**Exercise details:** Restate the data exactly, with nothing altered.

(Stored entries)
┌────────
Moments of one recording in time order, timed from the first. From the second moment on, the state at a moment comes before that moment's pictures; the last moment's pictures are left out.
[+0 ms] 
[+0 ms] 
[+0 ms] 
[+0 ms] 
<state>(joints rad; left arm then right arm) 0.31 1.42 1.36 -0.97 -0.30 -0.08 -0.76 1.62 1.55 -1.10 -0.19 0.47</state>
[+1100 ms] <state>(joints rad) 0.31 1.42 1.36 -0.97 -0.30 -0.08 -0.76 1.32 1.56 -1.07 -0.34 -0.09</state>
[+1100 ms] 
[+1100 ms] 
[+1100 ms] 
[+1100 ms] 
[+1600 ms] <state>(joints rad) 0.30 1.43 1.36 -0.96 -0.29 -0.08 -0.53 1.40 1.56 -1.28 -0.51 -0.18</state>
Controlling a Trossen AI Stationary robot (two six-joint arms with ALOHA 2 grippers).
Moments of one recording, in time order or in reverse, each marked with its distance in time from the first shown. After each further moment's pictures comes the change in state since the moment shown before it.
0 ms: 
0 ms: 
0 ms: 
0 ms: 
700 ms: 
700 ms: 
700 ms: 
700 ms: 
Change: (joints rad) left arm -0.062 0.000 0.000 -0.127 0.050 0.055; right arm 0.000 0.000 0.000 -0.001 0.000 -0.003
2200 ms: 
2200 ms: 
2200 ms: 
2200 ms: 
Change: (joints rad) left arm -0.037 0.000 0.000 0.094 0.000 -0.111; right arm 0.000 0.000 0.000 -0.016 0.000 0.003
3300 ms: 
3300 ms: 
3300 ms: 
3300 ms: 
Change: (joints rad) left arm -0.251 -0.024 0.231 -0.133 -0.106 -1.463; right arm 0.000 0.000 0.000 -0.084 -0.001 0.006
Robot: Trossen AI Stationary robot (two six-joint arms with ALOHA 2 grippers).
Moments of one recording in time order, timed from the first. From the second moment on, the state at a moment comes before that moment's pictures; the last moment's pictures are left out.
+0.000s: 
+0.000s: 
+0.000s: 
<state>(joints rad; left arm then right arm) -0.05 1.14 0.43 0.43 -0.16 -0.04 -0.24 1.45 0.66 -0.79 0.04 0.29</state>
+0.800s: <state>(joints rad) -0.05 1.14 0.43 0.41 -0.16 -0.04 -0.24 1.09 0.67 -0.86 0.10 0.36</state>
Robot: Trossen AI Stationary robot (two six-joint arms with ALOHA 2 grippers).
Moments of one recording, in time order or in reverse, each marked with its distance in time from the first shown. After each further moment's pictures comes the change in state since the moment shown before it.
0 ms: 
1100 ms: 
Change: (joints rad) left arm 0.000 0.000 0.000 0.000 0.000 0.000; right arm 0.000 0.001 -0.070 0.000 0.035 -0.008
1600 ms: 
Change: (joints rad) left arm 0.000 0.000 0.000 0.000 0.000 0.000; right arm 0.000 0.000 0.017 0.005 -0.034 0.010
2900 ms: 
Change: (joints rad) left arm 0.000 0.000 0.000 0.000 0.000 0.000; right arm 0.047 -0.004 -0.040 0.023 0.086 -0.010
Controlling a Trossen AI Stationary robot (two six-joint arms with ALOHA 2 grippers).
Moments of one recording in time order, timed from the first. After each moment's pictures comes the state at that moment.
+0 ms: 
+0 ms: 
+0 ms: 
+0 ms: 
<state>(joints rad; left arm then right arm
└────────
**Output:**
Moments of one recording in time order, timed from the first. From the second moment on, the state at a moment comes before that moment's pictures; the last moment's pictures are left out.
[+0 ms] 
[+0 ms] 
[+0 ms] 
[+0 ms] 
<state>(joints rad; left arm then right arm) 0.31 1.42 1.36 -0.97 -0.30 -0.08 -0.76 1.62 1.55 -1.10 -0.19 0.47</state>
[+1100 ms] <state>(joints rad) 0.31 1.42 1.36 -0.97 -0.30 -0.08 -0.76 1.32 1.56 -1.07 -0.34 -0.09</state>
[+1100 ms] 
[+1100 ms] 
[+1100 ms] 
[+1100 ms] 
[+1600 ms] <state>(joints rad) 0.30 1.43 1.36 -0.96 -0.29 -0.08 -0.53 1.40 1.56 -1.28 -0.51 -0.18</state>
Controlling a Trossen AI Stationary robot (two six-joint arms with ALOHA 2 grippers).
Moments of one recording, in time order or in reverse, each marked with its distance in time from the first shown. After each further moment's pictures comes the change in state since the moment shown before it.
0 ms: 
0 ms: 
0 ms: 
0 ms: 
700 ms: 
700 ms: 
700 ms: 
700 ms: 
Change: (joints rad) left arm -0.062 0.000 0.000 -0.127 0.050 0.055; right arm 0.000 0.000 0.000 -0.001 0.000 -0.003
2200 ms: 
2200 ms: 
2200 ms: 
2200 ms: 
Change: (joints rad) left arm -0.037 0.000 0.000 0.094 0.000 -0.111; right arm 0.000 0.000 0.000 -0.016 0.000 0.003
3300 ms: 
3300 ms: 
3300 ms: 
3300 ms: 
Change: (joints rad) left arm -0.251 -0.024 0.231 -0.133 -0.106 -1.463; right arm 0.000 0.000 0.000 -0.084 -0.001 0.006
Robot: Trossen AI Stationary robot (two six-joint arms with ALOHA 2 grippers).
Moments of one recording in time order, timed from the first. From the second moment on, the state at a moment comes before that moment's pictures; the last moment's pictures are left out.
+0.000s: 
+0.000s: 
+0.000s: 
<state>(joints rad; left arm then right arm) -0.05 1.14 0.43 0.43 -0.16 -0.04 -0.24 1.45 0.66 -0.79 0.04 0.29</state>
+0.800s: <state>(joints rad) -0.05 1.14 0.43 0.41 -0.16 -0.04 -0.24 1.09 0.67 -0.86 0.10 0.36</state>
Robot: Trossen AI Stationary robot (two six-joint arms with ALOHA 2 grippers).
Moments of one recording, in time order or in reverse, each marked with its distance in time from the first shown. After each further moment's pictures comes the change in state since the moment shown before it.
0 ms: 
1100 ms: 
Change: (joints rad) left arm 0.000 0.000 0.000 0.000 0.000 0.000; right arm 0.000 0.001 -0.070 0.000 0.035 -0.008
1600 ms: 
Change: (joints rad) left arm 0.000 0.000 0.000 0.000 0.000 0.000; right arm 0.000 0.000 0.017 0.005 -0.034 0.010
2900 ms: 
Change: (joints rad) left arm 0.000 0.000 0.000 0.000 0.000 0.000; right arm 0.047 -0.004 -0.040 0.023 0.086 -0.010
Controlling a Trossen AI Stationary robot (two six-joint arms with ALOHA 2 grippers).
Moments of one recording in time order, timed from the first. After each moment's pictures comes the state at that moment.
+0 ms: 
+0 ms: 
+0 ms: 
+0 ms: 
<state>(joints rad; left arm then right arm

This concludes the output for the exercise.